Vorige week pleegde ik alweer verraad. Ik heb het voor elkaar gekregen om vlak na mijn pensionering in onmin met de krant te geraken en zwijg niet. Hier en daar klinkt gemor. Sommige oud-collega’s tonen zich minder geamuseerd. Alweer volgens de primitieve wet van de eigen groep.
Dat is meteen de paradox van de journalistiek. We wroeten ongeneerd in andermans beerput, bijvoorbeeld die van de Nijmeegse schouwburg. Dat brak directeur Albert Krielen lelijk op.

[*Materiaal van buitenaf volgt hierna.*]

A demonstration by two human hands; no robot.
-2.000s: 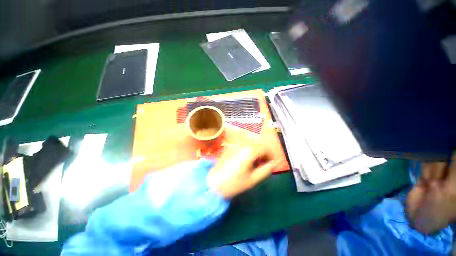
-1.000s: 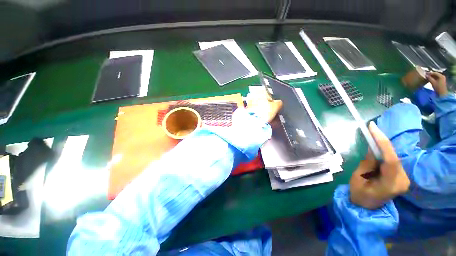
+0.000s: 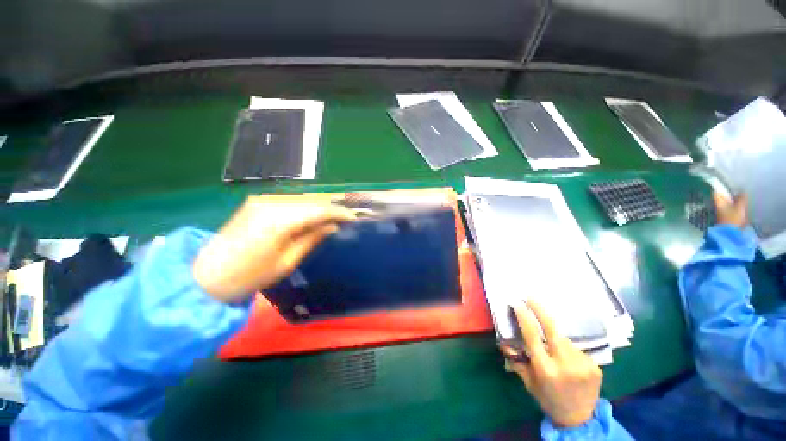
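Observation:
A dark tablet back housing [image 3: 388, 267], slightly blurred, is over the orange-red mat [image 3: 371, 331], its inner side showing. My left hand [image 3: 267, 245] holds it at the upper left edge, fingers along the top. The cardboard core is not visible. Right of the mat is a stack of housings and white sheets [image 3: 534, 245], with a pale grey housing on top. My right hand [image 3: 556, 362] grips the stack's front left corner, fingers above and thumb at the edge; how many layers it pinches is unclear.
Behind, several dark housings on white sheets [image 3: 267, 142] lie on the green surface. A black grid tray [image 3: 626, 201] is right of the stack. A coworker's blue sleeve [image 3: 732, 288] and a pale plate are far right. Black cloth [image 3: 90, 271] and a small meter [image 3: 25, 314] are left.
The housing my right hand held up edge-on is now over the mat, hiding the core. My left hand moved left from the stack; my right hand moved onto it. The stack's dark top housing no longer shows.

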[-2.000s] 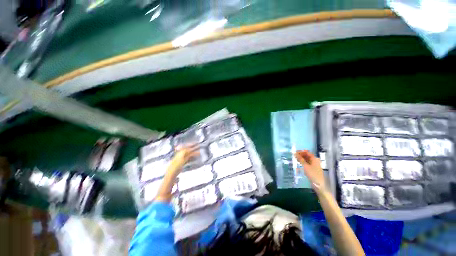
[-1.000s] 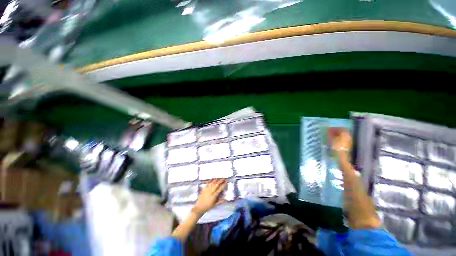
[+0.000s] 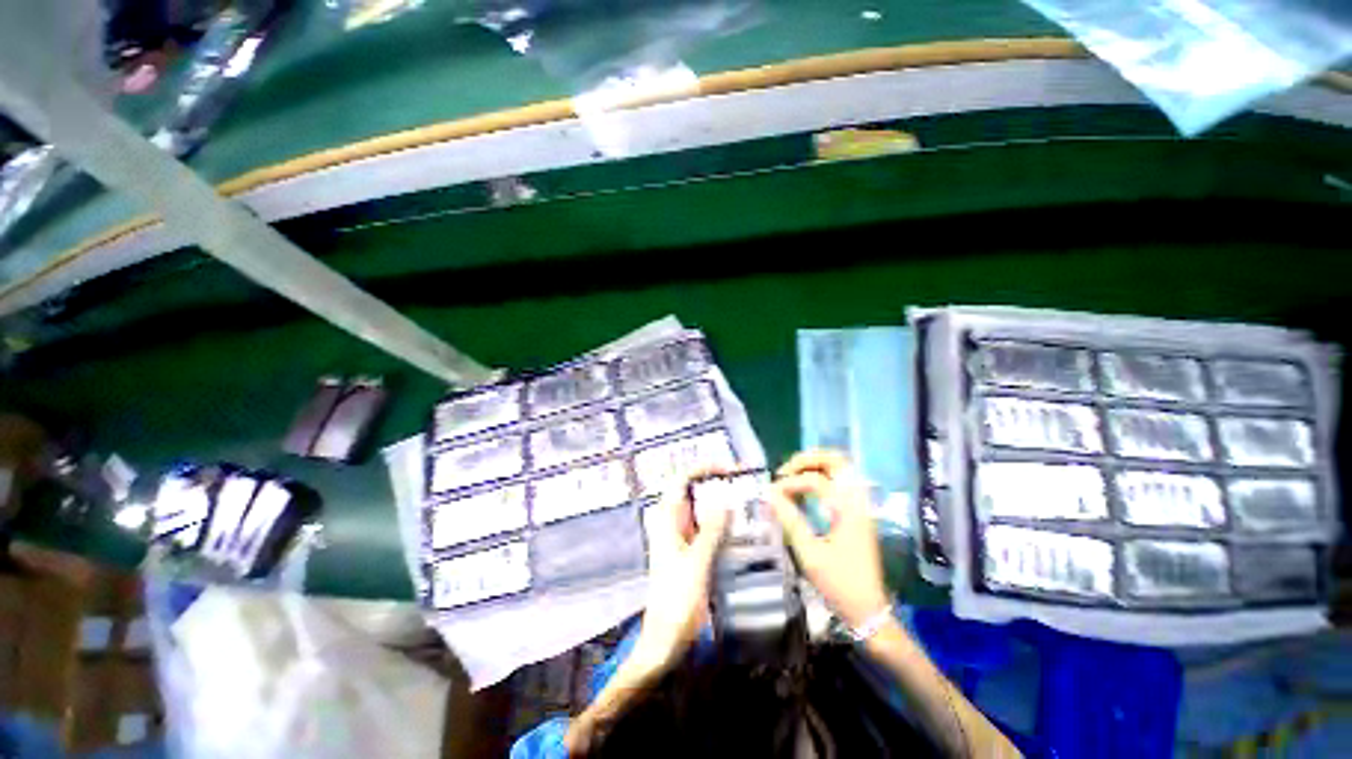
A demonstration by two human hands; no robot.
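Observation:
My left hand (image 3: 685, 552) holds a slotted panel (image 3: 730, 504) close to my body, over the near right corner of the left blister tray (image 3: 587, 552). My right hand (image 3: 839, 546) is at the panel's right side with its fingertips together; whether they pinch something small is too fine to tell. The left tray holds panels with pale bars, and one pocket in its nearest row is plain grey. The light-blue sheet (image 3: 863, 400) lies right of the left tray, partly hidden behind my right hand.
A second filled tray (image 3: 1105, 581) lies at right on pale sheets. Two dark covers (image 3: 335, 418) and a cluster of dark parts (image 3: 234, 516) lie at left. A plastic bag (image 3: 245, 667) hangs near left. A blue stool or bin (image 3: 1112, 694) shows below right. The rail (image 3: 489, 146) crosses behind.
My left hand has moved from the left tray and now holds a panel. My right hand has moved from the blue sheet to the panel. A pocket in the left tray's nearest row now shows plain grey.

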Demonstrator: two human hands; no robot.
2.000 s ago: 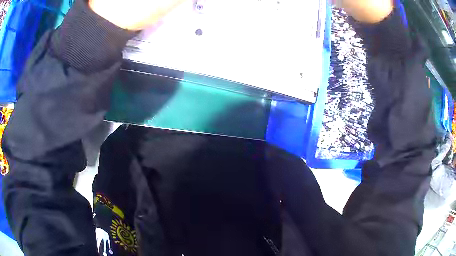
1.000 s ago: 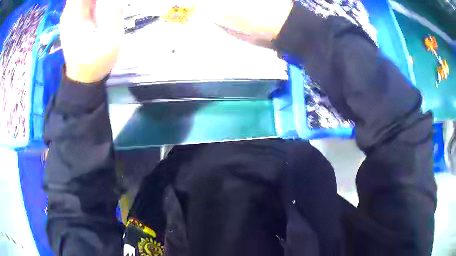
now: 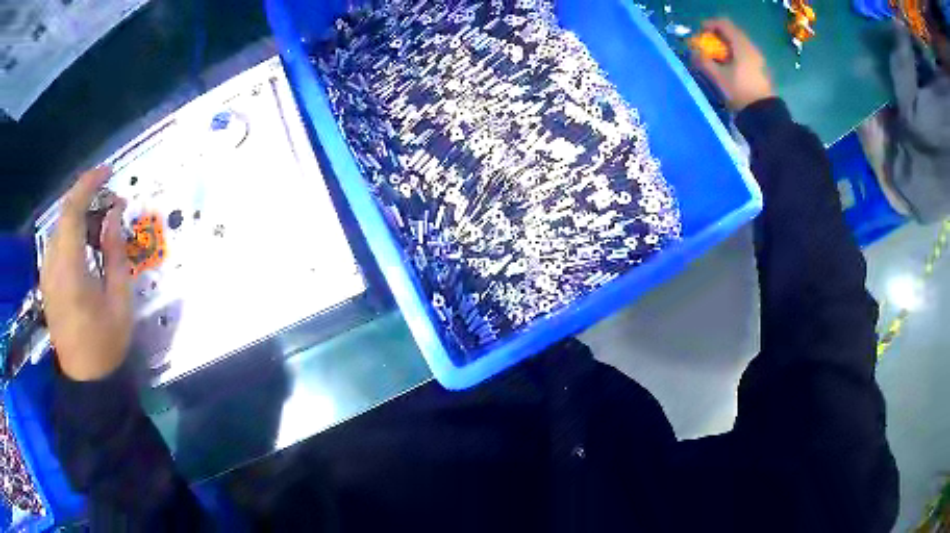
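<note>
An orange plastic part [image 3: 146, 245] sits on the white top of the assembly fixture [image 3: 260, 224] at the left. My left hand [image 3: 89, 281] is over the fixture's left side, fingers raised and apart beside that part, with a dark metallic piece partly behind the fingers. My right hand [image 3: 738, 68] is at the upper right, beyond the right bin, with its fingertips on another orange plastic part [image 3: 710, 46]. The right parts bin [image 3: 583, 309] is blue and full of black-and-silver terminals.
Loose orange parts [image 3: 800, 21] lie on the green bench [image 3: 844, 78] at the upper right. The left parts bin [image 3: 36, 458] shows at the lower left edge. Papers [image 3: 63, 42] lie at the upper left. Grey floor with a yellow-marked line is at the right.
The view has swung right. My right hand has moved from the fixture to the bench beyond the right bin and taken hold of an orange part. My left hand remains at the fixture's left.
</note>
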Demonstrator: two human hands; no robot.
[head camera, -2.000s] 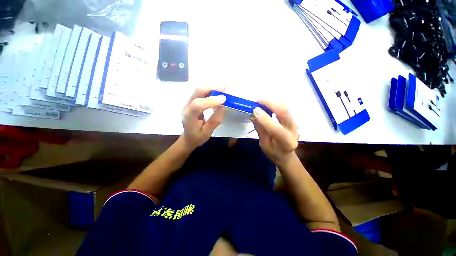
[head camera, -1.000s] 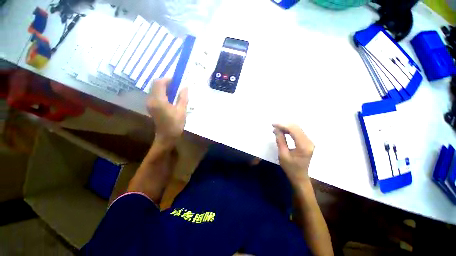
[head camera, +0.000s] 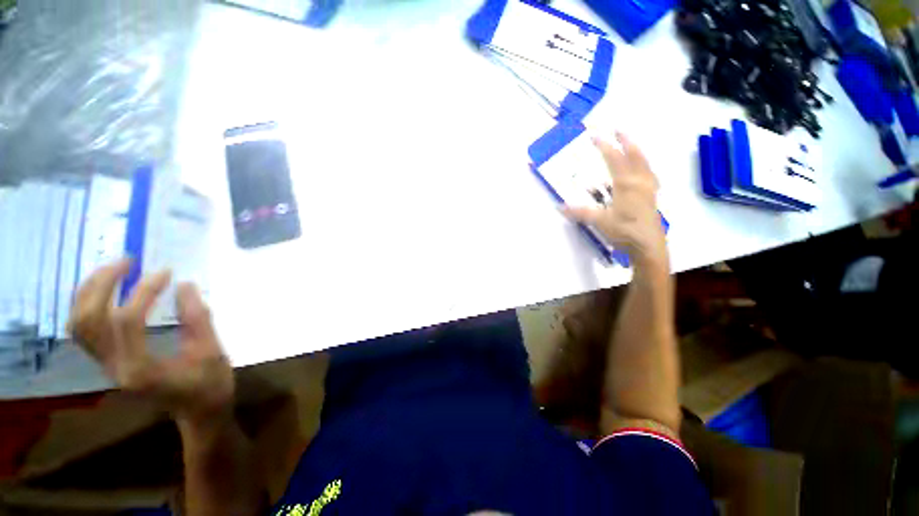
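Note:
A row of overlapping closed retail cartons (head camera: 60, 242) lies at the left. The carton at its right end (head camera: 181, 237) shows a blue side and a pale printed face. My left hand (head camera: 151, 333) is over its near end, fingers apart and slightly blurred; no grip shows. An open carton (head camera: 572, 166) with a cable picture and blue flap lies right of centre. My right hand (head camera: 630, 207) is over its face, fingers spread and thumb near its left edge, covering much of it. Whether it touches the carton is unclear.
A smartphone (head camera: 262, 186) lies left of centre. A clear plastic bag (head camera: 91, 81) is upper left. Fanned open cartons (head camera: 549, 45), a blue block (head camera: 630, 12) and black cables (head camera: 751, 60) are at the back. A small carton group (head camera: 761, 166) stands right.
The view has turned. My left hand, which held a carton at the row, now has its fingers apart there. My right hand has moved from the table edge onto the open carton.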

Puike prestatie van een collega, niks mis mee. Maar de vuile was buiten hangen, dat is iets voor anderen. Vindt de journalist. Zodra iemand uit eigen kring uit de school klapt, deugt hij niet.
Dan deug ik maar niet. De Persgroep, de nieuwe eigenaar van mijn oude krant, dendert als een bulldozer door het bedrijf. Freelancers worden verder afgeknepen. En opeens trof oudgediende Stefan Verwey zijn tekeningen niet meer aan in de krant. Zonder enige kennisgeving vooraf. En achteraf.
Columnist Ephimenco bij Trouw, ook een Persgroepkrant, zag na veertien jaar zijn vakantievergoeding van 750 euro geschrapt, evenals collega Rob Schouten. ‘Dit soort regelingen past niet in het Persgroepbeleid.’ BN’er Jan Mulder daarentegen mag van diezelfde Persgroep tegen een beloning van 5.200 euro per column wekelijks een stukje gaan tikken voor de Belgische krant Het Laatste Nieuws.
Ga ik zwijgen? Nee. Deed ik ook niet bij de Russen. Drie jaar na mijn verbanning mocht ik weer terug naar Moskou. In de vier jaren die volgden, heb ik geen woord ingeslikt. Zoals ik de dingen zie, zo schrijf ik ze op. Daar. Hier. Toen. Nu. En straks.